If the plate is smooth and energy loss due to the jet’s impact is assumed zero, the jet of water will leave the inclined plate with a velocity equal to (v- u).

The force exerted by the jet of water on the plate in the direction normal to the plate is given as

Fn = Mass striking per second x [Initial velocity in the normal direction with which jet strikes – Final velocity]

= ρa (v – u) [(v – u) sinθ – 0]

= ρa (v – u)^2 sinθ 

  • This normal force Fn is resolved into two components namely Fx and Fy in the direction of the jet and perpendicular to the direction of the jet respectively.

Fx = Fn sinθ

= ρa (v – u)^2 sin^2θ

Fy = Fn cosθ

= ρa (v – u)^2 sinθ cosθ 

Work was done per second by the jet on the plate 

= Fx x Distance per second in the direction of x

= Fx x u

= ρa(v – u)^2 sin^2θ x u

= ρa (v – u)^2 u sin^2θ N m/s. 

Ex.

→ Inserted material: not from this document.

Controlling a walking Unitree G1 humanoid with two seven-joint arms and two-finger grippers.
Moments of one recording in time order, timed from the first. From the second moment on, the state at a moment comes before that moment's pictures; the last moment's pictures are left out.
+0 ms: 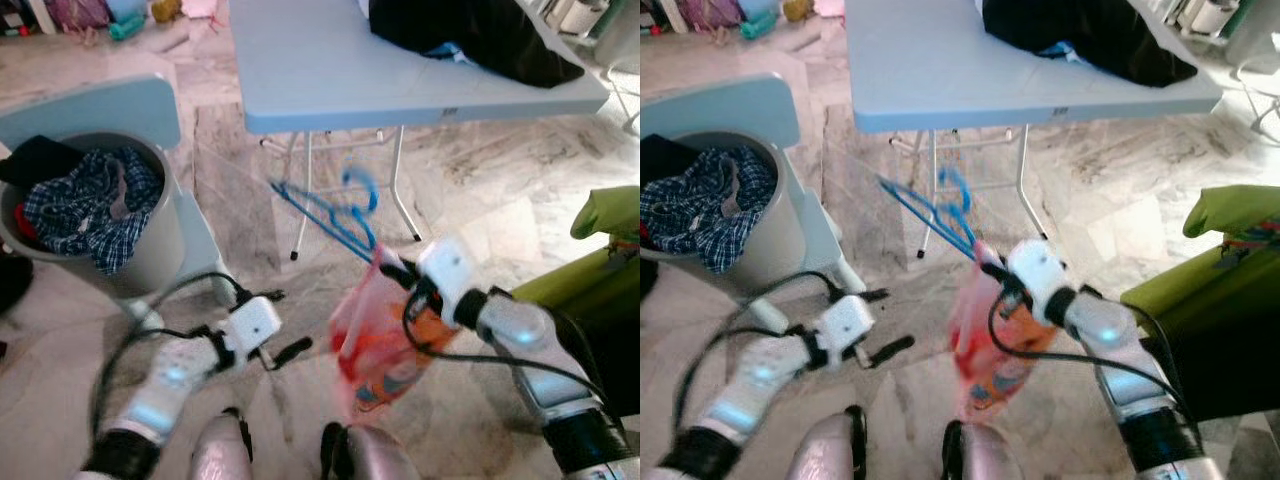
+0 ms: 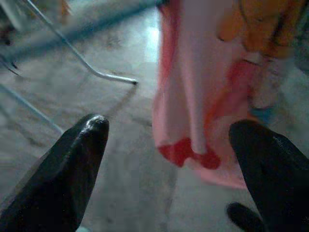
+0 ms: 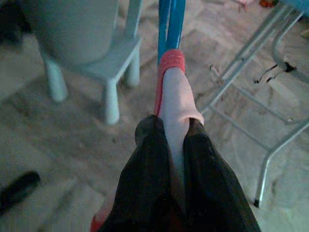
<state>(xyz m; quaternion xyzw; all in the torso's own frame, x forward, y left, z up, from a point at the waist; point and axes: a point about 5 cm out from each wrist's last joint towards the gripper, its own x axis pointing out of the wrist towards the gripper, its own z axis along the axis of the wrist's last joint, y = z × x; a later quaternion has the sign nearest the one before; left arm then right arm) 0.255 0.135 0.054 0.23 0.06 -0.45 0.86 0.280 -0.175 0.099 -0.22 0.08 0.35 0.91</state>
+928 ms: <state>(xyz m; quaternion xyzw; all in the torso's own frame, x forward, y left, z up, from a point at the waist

A jet of water of diameter 10 cm strikes a flat plate normally with a velocity of 15 m/s. Each plate is moving at a velocity of 6 m/s in some direction of the jet and also away from the jet.

Find

  1. The forces exerted by the jet at the plate
  2. Work is done by the jet on the plate per second
  3. Power of jet in kW
  4. Efficiency of jet

Given

The diameter of the jet,

d = 10 cm = 0.1 m,

Area,

a = (π/4)d^2

= (π/4)(0.1)^2

= 0.007854 m^2

The velocity of the jet,

v = 15 m/s

The velocity of the plate,

u = 6 m/s.

Solution

This force exerted by the jet to a moving flat vertical plate is given by,

Fx = ρa (v – u)^2

= 1000 x 0.007854 x (15 – 6)^2

= 636.17 N

Work done per second by the jet

= Fx x u

= 636.17 x 6

= 3817.02 Nm/s 

Power of jet

= (work is done per second)/1000

= 3817.02/1000

= 3.817 kW 

The efficiency of the jet (η)

= Output of jet per second/Input of jet per second

Where,

the output of jet per second  = work done by jet per second

= 3817.02 Nm/s and

the input of jet per second = Kinetic energy of the jet per second

= (1/2) m v2 /s

= (1/2) (m/s) v2

= (1/2) (ρav) v2

= (1/2) ρav^3

= (1/2) 1000 x 0.007854 x 15^3

= 13253.6 Nm/s

The efficiency of the jet (η) 

= 3817.02/13253.6

= 0.288

= 28.8 %